■ Problem description
For each line below that includes the word "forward", make a copy.

■ Provided data
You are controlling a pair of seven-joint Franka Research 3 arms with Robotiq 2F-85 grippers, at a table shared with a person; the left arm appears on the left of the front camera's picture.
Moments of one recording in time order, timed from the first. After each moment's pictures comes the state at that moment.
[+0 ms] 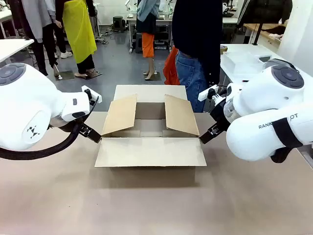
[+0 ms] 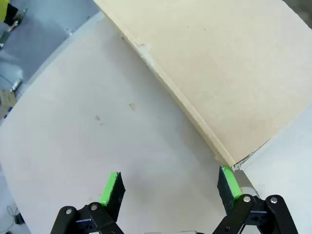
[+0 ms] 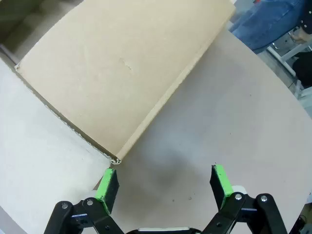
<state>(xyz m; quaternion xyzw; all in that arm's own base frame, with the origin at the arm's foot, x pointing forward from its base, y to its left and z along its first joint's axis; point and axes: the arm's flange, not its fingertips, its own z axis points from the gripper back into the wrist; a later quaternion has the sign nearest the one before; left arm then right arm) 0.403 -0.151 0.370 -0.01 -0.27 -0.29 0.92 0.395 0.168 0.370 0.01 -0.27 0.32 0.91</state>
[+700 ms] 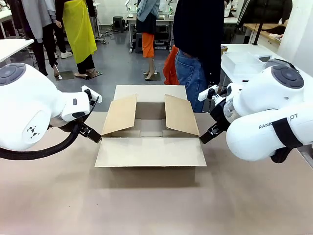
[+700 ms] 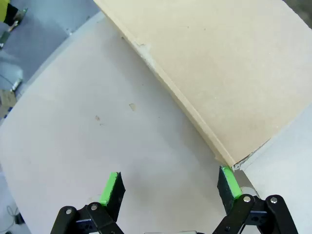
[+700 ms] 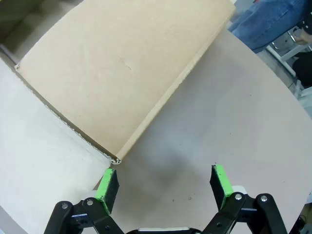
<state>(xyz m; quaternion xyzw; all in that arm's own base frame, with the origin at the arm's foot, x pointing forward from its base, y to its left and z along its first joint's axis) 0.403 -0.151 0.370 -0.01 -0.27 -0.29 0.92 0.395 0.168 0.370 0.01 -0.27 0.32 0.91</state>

■ Solved exercise
<state>(xyz m; quaternion xyzw; all in that arm's own base frame, with the origin at the arm's foot, x pointing forward from its base, y to its left and z along its first joint's axis; point and axes: the arm's flange, not its fingertips, its own z axis points from the gripper back into the wrist; a later quaternion has the sign nearest the one before; left arm then right arm) 0.403 -0.151 0.370 -0.01 -0.27 -0.29 0.92 0.395 0.168 0.370 0.01 -0.27 0.32 0.91</state>
<state>(xyz m; quaternion xyzw; all in that arm's own base frame, with the origin at the arm's foot, x pointing forward from its base, y to its left and z along its first joint's axis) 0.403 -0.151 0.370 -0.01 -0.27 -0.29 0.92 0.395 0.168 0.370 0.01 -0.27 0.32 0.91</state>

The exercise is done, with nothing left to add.